Streaming with Tools
When a chat interaction involves Tools, the streaming behavior has distinct phases:
- Initial Response Stream: Chunks are yielded as the model generates text up to the point where it decides to call a tool.
- Tool Call Chunk(s): One or more chunks containing
chunk.tool_calls
information are yielded. The arguments might be streamed incrementally depending on the provider. - Pause: Streaming pauses while RubyLLM executes your tool’s
execute
method. - Resumed Response Stream: After the tool result is sent back to the model, streaming resumes, yielding chunks containing the model’s final response incorporating the tool’s output.
chat = RubyLLM.chat(model: 'gpt-4o').with_tool(Weather) # Assumes Weather tool is defined
puts "Assistant:"
chat.ask("What's the weather in Berlin (52.52, 13.40)?") do |chunk|
if chunk.tool_calls
puts "\n[TOOL CALL DETECTED: #{chunk.tool_calls.values.first.name}]"
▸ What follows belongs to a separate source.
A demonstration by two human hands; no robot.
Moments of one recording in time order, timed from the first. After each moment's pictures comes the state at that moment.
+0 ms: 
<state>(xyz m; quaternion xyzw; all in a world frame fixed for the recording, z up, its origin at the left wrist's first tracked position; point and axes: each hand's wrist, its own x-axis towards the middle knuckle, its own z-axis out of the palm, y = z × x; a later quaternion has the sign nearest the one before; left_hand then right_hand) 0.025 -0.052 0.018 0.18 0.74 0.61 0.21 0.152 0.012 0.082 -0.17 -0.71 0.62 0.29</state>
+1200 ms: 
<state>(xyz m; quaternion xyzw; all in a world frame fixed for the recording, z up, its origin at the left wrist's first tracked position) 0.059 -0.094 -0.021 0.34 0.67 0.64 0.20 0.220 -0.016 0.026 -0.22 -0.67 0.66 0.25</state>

# Arguments might be partial here: chunk.tool_calls.values.first.arguments
elsif chunk.content
print chunk.content
end
end
# Output might look like:
# Assistant:
# Okay, let me check the weather for Berlin.
# [TOOL CALL DETECTED: weather] # Pause while tool executes
# The current weather in Berlin (52.52, 13.4) is 15°C with wind at 10 km/h.
Your streaming block needs to be prepared to handle chunks that contain text content, tool call information, or potentially just metadata.